If you must cut staff, you naturally want to terminate the least productive workers and keep the most productive ones. You could make the decision on the basis of past performance evaluations.

But what if there aren’t any? You might be tempted to have super­visors review the employees and use that as the basis for the RIF list.

Watch out! You could be courting trouble.

Recent case: Mary Lee worked at a hospital, performing routine medical tasks such as bone-density tests, blood draws and X-rays. When she developed a neurological disorder, she told her boss. The manager in turn told Lee that the condition might be debilitating.
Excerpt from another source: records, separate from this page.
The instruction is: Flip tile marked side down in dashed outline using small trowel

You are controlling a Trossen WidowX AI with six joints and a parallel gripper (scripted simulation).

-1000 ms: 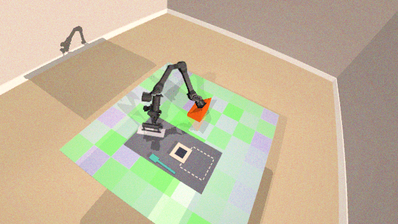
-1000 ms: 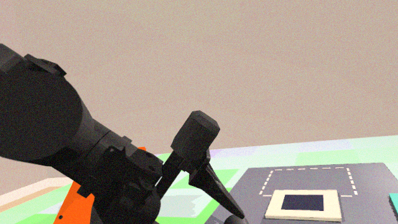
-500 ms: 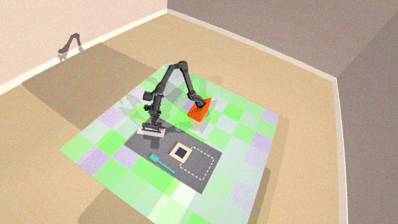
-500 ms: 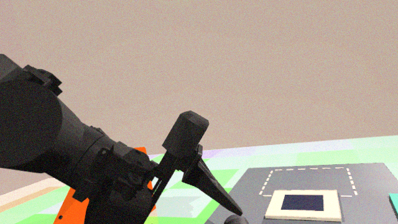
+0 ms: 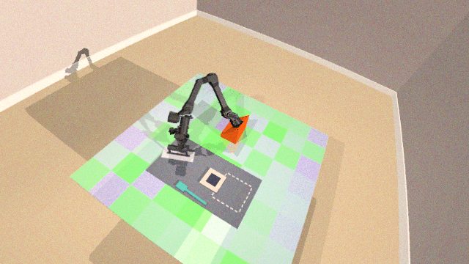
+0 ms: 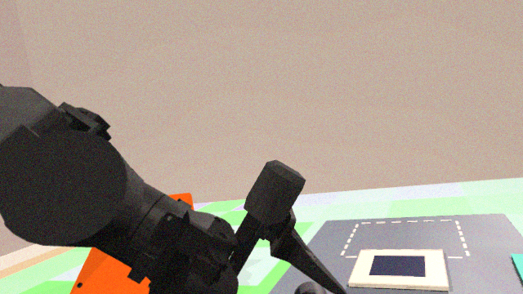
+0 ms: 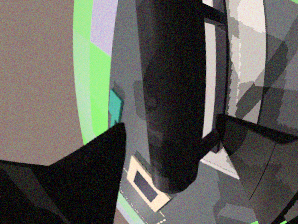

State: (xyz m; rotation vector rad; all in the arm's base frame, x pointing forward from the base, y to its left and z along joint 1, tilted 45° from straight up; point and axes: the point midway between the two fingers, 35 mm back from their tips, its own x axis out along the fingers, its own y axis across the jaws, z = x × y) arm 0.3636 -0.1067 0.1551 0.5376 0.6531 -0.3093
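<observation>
Right now my gripper tip is 10 mm short of the grey mat, 210 mm to the right of it and 90 mm above it. The rest, counted from my gripper tip: teal trowel 150 mm ahead, 200 mm to the left, 70 mm below; cream tile 270 mm to the left, 70 mm below.
</observation>
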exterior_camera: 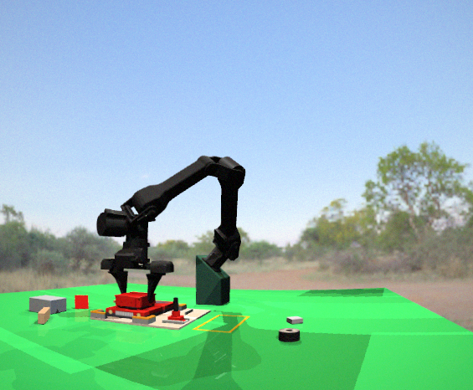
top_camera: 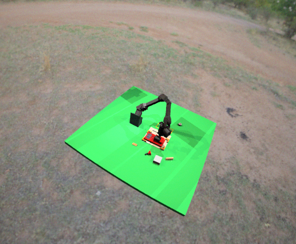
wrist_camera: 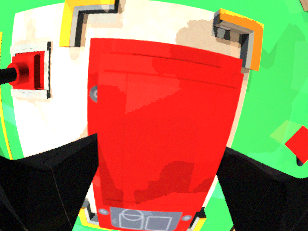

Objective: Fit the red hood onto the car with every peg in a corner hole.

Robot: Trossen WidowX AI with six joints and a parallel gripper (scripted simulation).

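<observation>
My gripper tip is 2 cm above the grey engine block. From my gripper tip the other things lie so: tan block: 19 cm ahead, 13 cm to the right, 3 cm below; red hood: right at my gripper tip; pale jig: 2 cm behind, 3 cm to the left, 3 cm below.
</observation>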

Later, Lee had to have surgery to remove a growth that contributed to her nerve problems. She filled out an FMLA form and her leave was approved. However, her supervisor said she should have given more notice.

Then the hospital informed the supervisor that she would have to cut one person from her staff. It provided standard performance review forms to complete and said the scores would determine who stayed employed. The supervisor rated Lee far lower than anyone else, so Lee lost her job.

Lee sued, alleging that the real reason she was picked was her supervisor’s resentment that she took FMLA leave on short notice.

The hospital argued it had relied on standard performance evaluations to make the RIF decision.

The court didn’t buy that argument. It said that if the supervisor’s evaluation was colored by prejudice and anger at Lee, then relying on that evaluation didn’t shield the hospital from liability. It said Lee’s lawsuit could proceed. (Lee v. Waukegan Hospital Corp., No. 10-C-2956, ND IL, 2011)

Note: The RIF decision might have held up if it had been based on prior performance reviews.